Fitch Ratings has affirmed Saudi Arabia's Long-Term Foreign-Currency Issuer Default Rating (IDR) at "A+" with a Stable Outlook, the agency said on Friday.

The rating reflects strong fiscal and external balance sheets, with government debt/GDP and sovereign net foreign assets (SNFA) considerably stronger than the "A" and "AA'" medians, and significant fiscal buffers in the form of deposits and other public sector assets, it added.

"Oil dependence and World Bank Governance Indicators (WBGI) have improved but remain weaknesses. Geopolitical risk is high, but the economy and public finances have been resilient to the US-Iran war," it stressed.

"Fitch forecasts real GDP growth will slow to 0.6% in 2026 due to disruption to trade caused by the closure of the Strait of Hormuz," it continued.

"Flows through the East-West pipeline supported oil production during the war and we expect output to be ramped up to meet external demand following the reopening of the Strait and to rebuild domestic stocks, but at an annual average of 9m b/d it will be below the 2025 level," it said.

"Non-oil growth will be hit by an inability to export petrochemicals during the closure of the Strait, but consumer spending held up and business confidence is recovering."

"Growth will rebound in 2027 as the normalization of flows through the Strait allows higher oil and petrochemicals production, before easing to 2.9% in 2028 The phased opening of gigaprojects (many of which have launched initial operations), the proximity of key events and guidance that the Public Investment Fund will keep domestic spending largely unchanged in its new five-year plan, will also support growth," Fitch noted.

The King Fahd Industrial Port in Yanbu, Saudi Arabia (SPA)

"The fiscal deficit is projected to narrow in 2026 owing to higher oil revenues, as prices will offset lower volumes. Spending will also rise, reflecting the impact of the war, but much of the jump in 1Q was the precautionary frontloading of spending from later in the year," it said.

Fitch forecasts that lower oil revenues will widen the deficit to 4.7% in 2027, consistent with a fiscal breakeven oil price of USD94/b.

Spending is expected to decline in 2027, due to an easing of war-related pressures, lower capex and ongoing efforts to reduce rigidities in current spending. Expenditure adjustment will allow the deficit to narrow in 2028 despite a projected further fall in oil prices.

"Our fiscal projections are consistent with a further increase in debt/GDP, which we project at 41.3% at end-2028 (projected peer median of 58.1%), from 31.8% at end-2025. based on deposits remaining around 10% of GDP," said Fitch.

"Fitch forecasts a small current account surplus for 2026 due to higher oil export revenues. Lower oil prices and ongoing domestic demand growth that has a heavy component of imported goods, services and labor, will lead to a deficit of 5% of GDP by 2028. Current account deficits will be financed by external borrowing and the ongoing reorientation of public assets to domestic from foreign investments," it continued.

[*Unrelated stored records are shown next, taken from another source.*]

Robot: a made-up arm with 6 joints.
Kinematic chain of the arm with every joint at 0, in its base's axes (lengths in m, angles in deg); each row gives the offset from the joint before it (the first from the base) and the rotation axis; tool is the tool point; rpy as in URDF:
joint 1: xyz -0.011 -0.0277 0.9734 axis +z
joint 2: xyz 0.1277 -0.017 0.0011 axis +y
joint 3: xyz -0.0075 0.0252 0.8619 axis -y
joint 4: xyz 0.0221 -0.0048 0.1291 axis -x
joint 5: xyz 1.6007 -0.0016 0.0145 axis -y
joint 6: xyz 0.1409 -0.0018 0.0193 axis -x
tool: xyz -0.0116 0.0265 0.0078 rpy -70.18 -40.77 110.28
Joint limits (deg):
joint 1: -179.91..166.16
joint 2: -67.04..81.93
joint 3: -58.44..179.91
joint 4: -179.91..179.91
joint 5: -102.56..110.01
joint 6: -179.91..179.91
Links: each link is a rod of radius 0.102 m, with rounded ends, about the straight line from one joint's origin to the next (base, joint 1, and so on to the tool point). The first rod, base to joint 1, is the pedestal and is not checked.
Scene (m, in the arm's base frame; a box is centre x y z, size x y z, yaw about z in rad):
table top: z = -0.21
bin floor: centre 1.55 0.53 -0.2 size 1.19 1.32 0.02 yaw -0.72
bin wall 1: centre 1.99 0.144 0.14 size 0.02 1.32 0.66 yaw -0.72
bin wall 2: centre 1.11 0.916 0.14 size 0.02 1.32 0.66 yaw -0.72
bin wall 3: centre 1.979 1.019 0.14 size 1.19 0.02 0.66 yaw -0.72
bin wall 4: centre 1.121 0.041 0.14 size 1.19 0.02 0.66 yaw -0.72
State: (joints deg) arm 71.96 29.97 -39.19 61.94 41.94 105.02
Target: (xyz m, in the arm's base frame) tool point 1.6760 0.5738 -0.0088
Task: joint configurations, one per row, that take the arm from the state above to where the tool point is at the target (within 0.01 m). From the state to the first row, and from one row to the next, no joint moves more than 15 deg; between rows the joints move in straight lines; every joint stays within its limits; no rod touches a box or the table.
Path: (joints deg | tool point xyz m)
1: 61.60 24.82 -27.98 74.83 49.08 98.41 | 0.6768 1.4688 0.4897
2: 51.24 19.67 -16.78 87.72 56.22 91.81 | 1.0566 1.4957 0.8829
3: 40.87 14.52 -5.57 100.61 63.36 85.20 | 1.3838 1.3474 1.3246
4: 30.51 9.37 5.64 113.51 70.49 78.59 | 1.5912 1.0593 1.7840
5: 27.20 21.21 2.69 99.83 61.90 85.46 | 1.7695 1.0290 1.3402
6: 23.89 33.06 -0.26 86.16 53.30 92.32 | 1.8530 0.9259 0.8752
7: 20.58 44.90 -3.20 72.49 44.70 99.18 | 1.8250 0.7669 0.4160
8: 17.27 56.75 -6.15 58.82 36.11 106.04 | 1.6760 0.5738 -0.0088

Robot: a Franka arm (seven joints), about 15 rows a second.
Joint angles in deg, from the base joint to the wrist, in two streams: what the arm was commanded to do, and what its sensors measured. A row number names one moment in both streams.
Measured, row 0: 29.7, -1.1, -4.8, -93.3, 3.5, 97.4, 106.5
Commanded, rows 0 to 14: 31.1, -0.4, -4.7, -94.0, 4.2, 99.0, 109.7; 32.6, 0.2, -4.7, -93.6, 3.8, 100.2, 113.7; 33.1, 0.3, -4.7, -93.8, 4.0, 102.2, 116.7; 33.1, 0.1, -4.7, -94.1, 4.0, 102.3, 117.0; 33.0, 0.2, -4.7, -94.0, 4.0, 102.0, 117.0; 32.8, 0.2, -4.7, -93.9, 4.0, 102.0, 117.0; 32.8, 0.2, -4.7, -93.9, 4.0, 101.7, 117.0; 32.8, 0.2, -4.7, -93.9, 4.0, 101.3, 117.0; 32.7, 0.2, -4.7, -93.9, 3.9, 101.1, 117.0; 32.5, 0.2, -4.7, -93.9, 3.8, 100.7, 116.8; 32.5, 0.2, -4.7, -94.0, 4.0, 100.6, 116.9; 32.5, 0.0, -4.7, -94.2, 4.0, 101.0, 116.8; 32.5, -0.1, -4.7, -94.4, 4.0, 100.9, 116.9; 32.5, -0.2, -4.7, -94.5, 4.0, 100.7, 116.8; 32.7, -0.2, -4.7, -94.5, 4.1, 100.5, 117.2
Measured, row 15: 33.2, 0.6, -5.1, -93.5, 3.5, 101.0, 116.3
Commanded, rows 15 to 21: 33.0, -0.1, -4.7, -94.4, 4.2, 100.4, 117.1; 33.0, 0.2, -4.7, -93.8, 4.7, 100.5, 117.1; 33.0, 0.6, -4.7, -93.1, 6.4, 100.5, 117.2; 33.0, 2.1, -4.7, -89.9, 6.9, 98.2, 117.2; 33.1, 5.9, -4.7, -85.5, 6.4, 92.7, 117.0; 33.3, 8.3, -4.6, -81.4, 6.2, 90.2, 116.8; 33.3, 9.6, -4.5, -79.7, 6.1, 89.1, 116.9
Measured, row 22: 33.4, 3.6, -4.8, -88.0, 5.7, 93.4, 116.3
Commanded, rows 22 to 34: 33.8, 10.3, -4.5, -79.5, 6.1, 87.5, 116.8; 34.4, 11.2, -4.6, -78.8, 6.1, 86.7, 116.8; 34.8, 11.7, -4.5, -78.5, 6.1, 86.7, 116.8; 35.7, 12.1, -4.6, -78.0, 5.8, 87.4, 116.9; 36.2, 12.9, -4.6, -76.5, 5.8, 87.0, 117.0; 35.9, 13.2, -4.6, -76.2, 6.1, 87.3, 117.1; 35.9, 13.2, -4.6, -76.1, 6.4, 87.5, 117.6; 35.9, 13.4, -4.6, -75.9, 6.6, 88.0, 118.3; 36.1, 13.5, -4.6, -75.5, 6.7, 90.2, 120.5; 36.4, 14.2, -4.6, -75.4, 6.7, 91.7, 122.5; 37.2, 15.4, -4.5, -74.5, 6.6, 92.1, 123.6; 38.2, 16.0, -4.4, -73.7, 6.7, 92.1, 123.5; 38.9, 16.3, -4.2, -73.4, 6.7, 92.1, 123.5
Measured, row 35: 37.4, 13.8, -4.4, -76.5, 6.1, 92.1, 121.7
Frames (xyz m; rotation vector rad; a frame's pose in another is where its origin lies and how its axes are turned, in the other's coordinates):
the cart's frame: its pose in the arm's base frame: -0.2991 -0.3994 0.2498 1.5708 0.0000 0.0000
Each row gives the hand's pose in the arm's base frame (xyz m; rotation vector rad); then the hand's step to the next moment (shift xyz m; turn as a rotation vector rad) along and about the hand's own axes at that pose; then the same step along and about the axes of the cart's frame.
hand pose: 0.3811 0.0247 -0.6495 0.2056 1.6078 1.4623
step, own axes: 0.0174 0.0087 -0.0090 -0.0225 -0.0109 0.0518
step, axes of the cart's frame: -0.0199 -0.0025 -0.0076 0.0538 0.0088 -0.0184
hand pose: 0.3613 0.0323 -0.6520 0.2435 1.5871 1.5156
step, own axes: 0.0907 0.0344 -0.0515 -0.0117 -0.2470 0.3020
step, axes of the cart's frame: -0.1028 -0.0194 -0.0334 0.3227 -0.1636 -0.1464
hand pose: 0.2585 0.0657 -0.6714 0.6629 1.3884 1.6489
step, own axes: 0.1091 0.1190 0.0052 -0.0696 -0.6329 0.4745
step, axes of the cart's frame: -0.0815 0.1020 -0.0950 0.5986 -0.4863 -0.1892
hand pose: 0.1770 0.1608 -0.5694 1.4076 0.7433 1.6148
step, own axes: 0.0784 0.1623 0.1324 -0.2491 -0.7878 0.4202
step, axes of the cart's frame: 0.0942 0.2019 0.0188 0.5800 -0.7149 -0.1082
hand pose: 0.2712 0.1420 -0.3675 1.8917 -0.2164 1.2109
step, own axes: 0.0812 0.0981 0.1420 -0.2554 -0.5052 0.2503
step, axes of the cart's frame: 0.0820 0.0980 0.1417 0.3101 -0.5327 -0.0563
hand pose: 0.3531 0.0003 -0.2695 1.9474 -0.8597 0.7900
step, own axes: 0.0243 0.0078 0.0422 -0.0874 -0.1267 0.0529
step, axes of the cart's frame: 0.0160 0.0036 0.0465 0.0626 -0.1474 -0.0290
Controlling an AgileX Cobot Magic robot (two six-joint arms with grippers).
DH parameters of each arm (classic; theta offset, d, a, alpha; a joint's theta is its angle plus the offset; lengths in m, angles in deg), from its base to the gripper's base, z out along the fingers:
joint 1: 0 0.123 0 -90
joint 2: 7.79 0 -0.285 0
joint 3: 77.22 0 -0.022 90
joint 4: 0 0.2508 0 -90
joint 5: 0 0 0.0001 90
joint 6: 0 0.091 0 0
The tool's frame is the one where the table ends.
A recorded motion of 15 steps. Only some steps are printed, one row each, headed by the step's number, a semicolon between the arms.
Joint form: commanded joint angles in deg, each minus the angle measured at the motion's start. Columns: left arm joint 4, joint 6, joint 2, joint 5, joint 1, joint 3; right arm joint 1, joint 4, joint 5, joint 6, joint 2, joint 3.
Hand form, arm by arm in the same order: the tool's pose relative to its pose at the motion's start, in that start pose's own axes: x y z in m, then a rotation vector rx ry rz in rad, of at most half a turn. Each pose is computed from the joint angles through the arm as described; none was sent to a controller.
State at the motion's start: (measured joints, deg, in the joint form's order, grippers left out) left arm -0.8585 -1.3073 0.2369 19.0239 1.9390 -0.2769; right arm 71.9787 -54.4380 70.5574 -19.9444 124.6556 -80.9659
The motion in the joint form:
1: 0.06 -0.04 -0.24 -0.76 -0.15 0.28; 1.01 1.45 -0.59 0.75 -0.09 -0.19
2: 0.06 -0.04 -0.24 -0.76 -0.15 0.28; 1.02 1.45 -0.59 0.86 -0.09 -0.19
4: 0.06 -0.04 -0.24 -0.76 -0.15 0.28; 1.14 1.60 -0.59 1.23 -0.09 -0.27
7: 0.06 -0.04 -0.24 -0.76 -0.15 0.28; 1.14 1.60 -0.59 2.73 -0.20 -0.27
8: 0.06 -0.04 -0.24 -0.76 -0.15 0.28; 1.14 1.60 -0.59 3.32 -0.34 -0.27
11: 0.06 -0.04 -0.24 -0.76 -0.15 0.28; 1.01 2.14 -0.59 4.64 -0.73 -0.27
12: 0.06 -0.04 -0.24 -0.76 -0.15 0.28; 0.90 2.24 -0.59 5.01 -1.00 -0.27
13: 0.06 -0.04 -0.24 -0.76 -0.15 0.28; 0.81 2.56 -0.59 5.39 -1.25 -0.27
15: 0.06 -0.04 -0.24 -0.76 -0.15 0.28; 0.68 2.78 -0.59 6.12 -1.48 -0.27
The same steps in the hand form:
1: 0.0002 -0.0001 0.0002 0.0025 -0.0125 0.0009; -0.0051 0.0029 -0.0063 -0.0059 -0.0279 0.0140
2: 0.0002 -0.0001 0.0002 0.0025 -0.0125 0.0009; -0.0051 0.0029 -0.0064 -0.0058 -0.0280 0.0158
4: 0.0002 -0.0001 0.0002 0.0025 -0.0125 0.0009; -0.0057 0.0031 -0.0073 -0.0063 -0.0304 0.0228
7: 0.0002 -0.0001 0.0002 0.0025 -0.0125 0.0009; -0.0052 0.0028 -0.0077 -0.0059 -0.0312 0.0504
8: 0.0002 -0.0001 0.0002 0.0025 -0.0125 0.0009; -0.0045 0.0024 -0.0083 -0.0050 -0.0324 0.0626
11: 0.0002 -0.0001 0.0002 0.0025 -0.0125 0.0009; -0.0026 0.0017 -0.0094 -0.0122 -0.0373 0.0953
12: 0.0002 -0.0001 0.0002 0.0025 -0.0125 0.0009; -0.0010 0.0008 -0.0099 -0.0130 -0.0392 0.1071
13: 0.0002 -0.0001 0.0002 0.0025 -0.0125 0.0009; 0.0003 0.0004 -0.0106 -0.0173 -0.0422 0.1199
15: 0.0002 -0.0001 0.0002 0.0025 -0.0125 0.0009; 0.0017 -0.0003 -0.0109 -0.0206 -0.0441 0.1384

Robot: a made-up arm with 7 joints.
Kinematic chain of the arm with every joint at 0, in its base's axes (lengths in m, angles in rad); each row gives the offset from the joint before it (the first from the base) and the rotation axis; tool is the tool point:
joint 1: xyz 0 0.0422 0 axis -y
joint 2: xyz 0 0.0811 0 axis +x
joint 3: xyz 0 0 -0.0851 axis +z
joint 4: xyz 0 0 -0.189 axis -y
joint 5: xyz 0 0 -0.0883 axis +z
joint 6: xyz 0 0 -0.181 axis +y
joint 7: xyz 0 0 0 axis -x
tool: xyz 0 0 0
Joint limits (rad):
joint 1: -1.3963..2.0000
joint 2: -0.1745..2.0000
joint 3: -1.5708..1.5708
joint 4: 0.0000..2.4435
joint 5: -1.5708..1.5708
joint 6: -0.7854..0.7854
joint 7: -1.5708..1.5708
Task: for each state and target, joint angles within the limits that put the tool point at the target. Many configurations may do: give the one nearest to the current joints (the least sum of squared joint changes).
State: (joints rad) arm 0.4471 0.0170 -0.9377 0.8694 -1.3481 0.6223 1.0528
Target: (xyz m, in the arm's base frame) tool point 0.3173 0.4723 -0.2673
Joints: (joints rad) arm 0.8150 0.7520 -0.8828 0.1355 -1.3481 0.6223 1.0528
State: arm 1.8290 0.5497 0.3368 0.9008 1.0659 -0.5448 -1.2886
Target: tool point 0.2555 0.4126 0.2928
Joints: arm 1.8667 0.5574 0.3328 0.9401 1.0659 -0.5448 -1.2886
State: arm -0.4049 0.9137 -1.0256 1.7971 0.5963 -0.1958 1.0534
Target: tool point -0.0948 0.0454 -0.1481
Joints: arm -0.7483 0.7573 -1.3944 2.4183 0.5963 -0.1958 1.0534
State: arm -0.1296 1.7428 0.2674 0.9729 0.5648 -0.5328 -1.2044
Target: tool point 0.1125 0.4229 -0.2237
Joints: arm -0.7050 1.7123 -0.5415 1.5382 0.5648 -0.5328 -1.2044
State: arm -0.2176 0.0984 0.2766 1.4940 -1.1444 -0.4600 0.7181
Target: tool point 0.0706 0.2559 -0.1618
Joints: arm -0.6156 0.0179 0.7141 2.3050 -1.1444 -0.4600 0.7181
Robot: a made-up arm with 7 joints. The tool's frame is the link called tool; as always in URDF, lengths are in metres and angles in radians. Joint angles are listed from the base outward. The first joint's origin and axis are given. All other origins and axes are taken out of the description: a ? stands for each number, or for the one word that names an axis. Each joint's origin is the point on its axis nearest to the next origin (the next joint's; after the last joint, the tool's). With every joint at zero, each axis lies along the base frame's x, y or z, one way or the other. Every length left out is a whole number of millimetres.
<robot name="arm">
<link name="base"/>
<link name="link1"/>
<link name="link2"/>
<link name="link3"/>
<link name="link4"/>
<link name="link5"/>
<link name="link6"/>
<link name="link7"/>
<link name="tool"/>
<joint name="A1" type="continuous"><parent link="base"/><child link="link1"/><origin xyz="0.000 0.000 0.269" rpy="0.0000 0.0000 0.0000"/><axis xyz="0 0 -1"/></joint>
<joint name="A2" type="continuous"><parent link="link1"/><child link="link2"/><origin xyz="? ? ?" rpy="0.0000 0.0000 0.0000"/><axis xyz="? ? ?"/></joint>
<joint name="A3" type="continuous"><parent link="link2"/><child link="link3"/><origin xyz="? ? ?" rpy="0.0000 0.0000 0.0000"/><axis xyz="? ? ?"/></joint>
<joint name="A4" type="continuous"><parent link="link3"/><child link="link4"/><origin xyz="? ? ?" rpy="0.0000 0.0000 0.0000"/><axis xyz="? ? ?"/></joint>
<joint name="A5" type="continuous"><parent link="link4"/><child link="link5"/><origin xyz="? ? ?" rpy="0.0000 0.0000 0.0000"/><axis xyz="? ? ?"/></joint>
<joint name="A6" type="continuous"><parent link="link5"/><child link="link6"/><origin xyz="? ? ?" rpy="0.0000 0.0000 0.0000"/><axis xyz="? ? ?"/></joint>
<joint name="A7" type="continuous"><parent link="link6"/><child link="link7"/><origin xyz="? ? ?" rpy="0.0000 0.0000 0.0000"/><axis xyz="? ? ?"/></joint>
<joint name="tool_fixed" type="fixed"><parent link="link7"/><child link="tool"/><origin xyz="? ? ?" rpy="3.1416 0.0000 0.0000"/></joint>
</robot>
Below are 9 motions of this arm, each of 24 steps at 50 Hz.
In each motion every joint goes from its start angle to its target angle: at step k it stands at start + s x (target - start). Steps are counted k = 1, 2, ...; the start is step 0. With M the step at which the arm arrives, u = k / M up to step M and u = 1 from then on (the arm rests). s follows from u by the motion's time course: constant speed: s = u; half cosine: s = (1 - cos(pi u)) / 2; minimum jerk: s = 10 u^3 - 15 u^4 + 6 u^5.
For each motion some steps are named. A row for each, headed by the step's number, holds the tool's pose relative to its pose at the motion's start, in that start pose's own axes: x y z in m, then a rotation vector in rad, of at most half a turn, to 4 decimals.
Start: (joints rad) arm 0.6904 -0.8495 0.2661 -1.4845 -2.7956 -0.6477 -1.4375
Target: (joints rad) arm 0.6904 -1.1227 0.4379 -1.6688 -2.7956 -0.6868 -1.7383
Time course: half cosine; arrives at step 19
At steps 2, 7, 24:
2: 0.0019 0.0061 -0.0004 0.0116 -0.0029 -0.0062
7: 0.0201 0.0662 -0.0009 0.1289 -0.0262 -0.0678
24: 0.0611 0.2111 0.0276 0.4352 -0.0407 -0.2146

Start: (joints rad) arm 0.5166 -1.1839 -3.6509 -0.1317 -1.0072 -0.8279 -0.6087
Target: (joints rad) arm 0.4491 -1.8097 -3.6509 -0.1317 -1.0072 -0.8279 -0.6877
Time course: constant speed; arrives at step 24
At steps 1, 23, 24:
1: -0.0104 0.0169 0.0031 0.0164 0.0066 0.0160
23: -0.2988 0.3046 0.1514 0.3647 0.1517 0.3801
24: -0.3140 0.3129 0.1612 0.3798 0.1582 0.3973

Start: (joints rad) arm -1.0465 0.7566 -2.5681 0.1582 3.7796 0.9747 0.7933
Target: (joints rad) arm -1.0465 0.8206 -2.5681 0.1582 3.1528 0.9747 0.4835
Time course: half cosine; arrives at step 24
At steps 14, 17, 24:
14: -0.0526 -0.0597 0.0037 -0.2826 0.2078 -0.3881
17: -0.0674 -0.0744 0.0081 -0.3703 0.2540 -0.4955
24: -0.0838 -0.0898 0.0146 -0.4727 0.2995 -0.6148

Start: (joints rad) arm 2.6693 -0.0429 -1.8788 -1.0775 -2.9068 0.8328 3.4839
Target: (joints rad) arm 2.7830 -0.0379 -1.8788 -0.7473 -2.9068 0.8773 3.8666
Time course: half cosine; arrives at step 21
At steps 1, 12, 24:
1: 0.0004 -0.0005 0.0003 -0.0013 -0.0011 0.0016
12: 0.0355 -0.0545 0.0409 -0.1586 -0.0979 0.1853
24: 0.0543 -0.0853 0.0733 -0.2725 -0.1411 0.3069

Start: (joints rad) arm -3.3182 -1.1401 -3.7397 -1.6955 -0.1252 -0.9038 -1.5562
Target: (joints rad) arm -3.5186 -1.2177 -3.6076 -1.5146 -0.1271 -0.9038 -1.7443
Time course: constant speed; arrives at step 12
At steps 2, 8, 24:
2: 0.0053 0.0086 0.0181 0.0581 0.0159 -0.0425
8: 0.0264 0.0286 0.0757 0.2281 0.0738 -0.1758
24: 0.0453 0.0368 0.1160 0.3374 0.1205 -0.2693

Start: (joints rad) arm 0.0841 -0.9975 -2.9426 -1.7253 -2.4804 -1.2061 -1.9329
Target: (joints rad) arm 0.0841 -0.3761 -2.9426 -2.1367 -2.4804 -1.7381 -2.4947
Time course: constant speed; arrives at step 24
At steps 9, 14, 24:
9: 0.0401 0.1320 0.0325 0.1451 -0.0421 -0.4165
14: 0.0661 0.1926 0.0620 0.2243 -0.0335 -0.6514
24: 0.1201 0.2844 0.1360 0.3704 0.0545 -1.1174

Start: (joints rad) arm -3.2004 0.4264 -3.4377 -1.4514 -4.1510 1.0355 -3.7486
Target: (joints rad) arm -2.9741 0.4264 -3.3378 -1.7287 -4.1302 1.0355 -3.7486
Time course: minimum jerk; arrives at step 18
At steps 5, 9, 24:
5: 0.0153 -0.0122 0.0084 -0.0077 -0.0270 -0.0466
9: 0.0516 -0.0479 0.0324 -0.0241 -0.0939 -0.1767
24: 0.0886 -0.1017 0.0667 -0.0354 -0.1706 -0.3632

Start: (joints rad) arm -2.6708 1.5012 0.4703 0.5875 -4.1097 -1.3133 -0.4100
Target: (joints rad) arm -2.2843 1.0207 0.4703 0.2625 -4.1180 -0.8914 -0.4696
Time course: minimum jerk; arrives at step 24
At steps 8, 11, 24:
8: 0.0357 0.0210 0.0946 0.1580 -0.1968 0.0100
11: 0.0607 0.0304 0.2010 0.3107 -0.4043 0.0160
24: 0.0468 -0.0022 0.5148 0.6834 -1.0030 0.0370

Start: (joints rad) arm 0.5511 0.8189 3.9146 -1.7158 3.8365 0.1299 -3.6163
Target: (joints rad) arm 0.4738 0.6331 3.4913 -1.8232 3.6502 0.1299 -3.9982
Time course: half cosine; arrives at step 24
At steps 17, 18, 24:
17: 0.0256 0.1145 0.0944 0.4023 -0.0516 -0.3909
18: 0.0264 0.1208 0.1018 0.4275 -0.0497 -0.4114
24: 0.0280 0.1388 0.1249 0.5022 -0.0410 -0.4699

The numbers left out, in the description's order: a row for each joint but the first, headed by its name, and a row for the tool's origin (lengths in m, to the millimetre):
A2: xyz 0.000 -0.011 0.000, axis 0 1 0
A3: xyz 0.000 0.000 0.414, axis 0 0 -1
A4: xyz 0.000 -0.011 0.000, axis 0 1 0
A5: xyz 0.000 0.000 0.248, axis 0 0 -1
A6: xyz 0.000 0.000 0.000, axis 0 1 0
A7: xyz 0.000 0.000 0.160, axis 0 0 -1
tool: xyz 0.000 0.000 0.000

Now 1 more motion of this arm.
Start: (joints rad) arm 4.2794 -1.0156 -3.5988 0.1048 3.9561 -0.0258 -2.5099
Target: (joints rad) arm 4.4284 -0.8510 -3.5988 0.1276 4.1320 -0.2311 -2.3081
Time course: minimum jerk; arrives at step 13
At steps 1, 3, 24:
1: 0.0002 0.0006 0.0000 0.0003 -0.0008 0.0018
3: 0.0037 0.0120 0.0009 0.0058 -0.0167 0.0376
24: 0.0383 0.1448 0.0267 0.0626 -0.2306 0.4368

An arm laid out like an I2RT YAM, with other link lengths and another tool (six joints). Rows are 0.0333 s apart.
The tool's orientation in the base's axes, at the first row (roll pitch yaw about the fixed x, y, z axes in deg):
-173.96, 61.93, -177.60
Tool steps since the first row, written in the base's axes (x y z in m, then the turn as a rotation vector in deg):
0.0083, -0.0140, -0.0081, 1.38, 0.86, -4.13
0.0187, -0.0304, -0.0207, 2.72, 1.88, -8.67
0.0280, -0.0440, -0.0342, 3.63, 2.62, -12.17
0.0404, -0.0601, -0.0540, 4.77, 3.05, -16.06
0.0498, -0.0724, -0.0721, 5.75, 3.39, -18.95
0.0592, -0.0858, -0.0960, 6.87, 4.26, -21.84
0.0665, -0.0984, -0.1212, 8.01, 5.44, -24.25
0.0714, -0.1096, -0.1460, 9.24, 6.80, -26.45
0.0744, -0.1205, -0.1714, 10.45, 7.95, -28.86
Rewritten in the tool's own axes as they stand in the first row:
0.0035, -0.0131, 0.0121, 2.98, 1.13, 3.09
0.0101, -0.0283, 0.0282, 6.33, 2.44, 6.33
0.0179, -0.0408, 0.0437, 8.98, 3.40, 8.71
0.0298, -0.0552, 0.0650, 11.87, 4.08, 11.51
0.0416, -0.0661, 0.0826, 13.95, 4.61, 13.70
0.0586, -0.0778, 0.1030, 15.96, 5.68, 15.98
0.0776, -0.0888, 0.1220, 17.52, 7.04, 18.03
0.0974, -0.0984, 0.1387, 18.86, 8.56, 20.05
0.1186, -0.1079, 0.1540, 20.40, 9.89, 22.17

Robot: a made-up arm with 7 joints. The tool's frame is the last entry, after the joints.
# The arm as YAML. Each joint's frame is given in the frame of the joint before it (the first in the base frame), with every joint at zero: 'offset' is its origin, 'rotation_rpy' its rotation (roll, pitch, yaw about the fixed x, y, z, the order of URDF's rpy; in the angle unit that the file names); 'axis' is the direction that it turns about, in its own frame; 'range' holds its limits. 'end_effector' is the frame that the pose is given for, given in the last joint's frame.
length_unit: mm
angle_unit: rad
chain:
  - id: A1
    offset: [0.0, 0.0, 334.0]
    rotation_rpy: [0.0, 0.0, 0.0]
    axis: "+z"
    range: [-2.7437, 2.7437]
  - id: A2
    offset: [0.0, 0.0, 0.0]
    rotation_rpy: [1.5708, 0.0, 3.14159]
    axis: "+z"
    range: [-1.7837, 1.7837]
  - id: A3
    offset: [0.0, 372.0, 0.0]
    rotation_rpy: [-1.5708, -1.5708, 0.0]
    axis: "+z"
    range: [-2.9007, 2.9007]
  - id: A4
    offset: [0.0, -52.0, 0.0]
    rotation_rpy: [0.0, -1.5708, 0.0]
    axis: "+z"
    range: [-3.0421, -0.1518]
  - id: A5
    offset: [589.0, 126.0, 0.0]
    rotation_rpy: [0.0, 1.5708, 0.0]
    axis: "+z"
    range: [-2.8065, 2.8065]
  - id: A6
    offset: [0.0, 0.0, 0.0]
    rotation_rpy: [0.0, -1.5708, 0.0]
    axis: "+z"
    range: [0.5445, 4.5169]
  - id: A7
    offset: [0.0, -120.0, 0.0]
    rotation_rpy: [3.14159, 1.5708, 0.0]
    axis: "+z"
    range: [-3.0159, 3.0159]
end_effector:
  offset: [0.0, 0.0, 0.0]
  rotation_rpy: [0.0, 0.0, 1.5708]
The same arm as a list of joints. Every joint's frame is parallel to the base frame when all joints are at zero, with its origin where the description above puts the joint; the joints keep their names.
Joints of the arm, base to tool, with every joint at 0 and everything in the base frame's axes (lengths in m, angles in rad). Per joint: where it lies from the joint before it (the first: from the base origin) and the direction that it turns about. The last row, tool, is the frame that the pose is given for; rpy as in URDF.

"Banks have been resilient to the war and did not require any support measures from the central bank," it stressed. "At end-1Q, non-performing loans were 1.1% and the Tier 1 capital ratio 19.2%, both improved from end-2024. Credit growth has slowed, particularly mortgages, in response to policy measures, and is being outpaced by deposit growth."

Fitch maintained its mid-year 2026 sector outlook for Saudi banks at "neutral".